Search code examples
hivewindowhqlclause

Hive HQL - optimizing repetitive WINDOW clause


I have following HQL

SELECT count(*) OVER (PARTITION BY identity.hwid, passwordused.domain ORDER BY event.time ROWS BETWEEN CURRENT ROW AND 2 FOLLOWING) pocet,
       min(event.time) OVER (PARTITION BY identity.hwid, passwordused.domain ORDER BY event.time ROWS BETWEEN CURRENT ROW AND 2 FOLLOWING) minTime,
       max(event.time) OVER (PARTITION BY identity.hwid, passwordused.domain ORDER BY event.time ROWS BETWEEN CURRENT ROW AND 2 FOLLOWING) maxTime 
FROM t21_pam6

How can I define the 3 same WINDOW clauses into one?

The documentation (https://cwiki.apache.org/confluence/display/Hive/LanguageManual+WindowingAndAnalytics ) shows this example

SELECT a, SUM(b) OVER w
FROM T;
WINDOW w AS (PARTITION BY c ORDER BY d ROWS UNBOUNDED PRECEDING)

But I don't think it's working. It's not possible to define WINDOW w as... is not a HQL command.


Solution

  • This type of optimization is something that the compiler would need to do. I don't think there is a way to ensure this programmatically.

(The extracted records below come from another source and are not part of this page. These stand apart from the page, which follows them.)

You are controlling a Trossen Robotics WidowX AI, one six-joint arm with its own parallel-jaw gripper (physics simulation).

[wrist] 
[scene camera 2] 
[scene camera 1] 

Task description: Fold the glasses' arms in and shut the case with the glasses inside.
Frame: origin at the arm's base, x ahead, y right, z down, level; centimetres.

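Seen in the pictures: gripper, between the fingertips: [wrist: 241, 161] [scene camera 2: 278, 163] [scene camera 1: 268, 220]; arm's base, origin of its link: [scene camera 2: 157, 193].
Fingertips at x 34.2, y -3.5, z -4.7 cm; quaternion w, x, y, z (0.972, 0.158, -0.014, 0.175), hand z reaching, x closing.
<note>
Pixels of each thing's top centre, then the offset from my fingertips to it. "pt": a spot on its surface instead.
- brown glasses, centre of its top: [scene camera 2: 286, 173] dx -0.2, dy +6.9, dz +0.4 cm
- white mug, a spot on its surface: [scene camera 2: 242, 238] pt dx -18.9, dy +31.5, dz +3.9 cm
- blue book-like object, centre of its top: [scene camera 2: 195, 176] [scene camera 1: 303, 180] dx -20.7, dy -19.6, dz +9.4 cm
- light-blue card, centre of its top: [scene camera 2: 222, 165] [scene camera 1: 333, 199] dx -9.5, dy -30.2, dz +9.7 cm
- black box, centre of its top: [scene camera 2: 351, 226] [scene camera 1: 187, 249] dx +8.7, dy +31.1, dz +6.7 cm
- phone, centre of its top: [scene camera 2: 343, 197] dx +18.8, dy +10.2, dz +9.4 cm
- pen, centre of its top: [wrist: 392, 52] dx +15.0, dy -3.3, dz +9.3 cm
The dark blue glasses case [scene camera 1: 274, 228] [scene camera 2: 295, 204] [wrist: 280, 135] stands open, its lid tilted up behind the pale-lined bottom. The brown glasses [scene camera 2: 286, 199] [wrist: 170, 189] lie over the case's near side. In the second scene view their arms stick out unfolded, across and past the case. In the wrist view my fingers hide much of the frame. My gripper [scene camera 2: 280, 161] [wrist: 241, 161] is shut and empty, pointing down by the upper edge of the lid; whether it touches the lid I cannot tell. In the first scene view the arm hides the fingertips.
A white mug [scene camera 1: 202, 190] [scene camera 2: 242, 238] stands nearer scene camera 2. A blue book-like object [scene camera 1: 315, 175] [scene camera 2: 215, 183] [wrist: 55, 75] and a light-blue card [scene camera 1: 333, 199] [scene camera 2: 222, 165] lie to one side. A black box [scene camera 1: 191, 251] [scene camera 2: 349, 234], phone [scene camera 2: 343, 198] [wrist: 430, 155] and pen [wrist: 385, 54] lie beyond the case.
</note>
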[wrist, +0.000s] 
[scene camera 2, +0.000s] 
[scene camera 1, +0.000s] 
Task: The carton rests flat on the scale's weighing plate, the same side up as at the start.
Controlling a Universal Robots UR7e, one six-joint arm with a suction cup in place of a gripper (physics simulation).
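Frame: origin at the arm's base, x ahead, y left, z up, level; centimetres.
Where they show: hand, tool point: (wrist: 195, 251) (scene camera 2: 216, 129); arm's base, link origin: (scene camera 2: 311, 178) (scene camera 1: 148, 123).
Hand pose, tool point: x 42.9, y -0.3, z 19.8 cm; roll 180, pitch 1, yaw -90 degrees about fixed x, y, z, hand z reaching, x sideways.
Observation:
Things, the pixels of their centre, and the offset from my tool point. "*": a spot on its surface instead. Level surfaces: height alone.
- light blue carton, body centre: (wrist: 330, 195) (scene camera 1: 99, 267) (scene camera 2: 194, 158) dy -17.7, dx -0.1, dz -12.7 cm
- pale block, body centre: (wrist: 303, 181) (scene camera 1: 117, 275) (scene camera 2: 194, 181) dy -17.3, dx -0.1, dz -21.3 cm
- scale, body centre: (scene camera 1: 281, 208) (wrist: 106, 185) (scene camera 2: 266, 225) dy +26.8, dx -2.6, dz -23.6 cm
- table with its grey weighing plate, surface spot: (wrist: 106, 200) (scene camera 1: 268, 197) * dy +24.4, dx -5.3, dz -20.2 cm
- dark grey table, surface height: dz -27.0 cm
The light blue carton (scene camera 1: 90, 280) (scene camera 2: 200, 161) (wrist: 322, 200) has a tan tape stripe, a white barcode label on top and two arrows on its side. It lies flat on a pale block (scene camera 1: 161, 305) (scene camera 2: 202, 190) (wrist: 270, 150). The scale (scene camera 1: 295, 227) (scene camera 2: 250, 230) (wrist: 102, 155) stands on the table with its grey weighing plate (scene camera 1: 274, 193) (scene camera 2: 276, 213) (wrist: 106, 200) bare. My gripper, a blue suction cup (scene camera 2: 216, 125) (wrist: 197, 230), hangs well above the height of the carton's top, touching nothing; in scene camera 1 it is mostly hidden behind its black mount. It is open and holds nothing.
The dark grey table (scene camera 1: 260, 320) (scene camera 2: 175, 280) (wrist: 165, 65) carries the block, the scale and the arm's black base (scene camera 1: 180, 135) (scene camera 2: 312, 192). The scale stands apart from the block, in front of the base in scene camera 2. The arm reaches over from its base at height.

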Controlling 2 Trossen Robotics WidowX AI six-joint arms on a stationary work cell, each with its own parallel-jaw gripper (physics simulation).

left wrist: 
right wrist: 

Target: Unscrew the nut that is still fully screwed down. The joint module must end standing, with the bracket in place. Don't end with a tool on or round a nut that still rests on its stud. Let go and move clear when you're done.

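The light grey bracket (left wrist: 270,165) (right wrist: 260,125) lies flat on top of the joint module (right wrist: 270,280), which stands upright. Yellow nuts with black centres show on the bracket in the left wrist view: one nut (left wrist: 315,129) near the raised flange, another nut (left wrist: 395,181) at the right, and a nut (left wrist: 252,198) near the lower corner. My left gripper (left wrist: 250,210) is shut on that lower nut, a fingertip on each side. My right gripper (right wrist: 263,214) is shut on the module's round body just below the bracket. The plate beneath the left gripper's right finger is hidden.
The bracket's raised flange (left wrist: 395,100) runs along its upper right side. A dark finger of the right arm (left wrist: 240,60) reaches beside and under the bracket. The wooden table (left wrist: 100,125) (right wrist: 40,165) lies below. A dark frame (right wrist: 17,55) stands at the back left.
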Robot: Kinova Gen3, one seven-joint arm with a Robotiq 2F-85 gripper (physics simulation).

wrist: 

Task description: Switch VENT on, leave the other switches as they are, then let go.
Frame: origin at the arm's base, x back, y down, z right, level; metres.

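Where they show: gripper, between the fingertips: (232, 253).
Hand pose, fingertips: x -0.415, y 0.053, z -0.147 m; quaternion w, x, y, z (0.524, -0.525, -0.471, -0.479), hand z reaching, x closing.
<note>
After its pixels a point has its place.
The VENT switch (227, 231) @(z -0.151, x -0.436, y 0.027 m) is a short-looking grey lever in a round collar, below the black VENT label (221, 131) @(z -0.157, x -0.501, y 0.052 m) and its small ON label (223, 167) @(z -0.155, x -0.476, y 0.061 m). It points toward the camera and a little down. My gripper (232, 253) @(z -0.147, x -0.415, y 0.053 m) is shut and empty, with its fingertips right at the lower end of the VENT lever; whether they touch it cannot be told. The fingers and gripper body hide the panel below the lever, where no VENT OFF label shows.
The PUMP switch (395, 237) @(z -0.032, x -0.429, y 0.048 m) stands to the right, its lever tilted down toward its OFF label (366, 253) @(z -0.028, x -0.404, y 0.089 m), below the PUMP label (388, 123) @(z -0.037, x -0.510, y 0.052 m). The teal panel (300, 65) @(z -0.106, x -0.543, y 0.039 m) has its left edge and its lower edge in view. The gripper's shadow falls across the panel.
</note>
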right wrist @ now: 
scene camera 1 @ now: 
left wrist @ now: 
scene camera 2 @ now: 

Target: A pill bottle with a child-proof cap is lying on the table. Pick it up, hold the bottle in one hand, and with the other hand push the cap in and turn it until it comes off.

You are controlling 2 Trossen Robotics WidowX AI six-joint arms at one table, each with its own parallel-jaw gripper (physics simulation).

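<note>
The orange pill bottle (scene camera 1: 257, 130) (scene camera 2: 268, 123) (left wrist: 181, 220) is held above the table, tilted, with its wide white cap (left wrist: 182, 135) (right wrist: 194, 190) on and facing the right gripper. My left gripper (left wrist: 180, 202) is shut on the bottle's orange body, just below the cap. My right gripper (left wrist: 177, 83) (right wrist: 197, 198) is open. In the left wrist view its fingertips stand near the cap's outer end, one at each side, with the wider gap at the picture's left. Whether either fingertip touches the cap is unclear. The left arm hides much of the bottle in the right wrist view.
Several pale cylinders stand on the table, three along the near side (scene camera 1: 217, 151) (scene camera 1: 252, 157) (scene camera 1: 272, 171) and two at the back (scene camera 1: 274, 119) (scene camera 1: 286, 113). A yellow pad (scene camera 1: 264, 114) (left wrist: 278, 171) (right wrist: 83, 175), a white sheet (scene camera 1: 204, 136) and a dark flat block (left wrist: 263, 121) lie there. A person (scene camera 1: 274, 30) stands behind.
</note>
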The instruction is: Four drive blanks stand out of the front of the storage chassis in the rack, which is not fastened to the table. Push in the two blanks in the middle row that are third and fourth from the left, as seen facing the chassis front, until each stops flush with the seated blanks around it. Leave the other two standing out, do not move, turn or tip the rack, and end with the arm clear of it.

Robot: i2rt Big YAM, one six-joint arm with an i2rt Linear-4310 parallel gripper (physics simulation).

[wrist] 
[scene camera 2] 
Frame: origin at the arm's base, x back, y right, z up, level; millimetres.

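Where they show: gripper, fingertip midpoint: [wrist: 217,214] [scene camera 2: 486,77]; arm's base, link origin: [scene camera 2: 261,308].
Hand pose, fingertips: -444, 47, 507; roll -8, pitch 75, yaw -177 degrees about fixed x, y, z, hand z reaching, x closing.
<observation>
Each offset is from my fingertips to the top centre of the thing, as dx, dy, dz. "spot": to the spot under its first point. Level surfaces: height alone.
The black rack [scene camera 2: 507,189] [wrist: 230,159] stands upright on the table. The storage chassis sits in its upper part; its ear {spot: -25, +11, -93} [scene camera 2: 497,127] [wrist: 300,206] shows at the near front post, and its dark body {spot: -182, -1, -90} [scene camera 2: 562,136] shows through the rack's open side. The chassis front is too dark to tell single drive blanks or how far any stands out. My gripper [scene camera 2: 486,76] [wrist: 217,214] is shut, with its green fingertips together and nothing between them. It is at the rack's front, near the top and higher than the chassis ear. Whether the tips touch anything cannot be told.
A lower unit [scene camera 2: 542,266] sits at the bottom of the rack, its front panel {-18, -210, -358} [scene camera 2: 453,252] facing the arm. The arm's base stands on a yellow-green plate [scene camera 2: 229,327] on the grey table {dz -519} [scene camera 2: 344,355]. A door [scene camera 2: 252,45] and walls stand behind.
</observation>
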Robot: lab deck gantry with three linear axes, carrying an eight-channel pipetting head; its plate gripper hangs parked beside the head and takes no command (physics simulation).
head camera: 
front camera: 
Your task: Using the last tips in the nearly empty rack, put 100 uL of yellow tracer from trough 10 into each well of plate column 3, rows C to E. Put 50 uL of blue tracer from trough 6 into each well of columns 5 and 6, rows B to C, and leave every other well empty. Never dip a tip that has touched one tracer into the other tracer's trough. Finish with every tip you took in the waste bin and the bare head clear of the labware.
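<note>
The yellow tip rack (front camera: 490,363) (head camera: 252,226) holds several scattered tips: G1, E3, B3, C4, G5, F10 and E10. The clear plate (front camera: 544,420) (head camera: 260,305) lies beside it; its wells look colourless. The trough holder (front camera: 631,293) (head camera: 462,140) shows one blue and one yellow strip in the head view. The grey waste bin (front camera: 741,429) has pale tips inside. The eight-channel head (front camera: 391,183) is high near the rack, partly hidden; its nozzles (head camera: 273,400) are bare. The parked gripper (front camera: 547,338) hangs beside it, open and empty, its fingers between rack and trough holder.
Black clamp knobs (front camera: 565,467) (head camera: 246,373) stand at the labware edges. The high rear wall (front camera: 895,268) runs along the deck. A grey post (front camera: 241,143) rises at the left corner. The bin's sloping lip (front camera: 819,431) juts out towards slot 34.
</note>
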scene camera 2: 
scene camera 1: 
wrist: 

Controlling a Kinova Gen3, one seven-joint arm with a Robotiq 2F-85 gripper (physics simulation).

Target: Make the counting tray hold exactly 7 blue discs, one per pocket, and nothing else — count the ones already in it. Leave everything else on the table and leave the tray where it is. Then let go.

    That said, the calculation for the minimum time is totally unnecessary. Because of the order by, it should be the time in the current row. Similarly, if you can handle null values, then the expression can be simplified to:

    SELECT count(*) OVER (PARTITION BY identity.hwid, passwordused.domain ORDER BY event.time ROWS BETWEEN CURRENT ROW AND 2 FOLLOWING) pocet,
           event.time as minTime,
           lead(event.time, 2) OVER (PARTITION BY identity.hwid, passwordused.domain ORDER BY event.time) as maxTime 
    FROM t21_pam6;
    

    Note that the maxtime calculation is slightly different because it will return NULL for the last two values matching the conditions.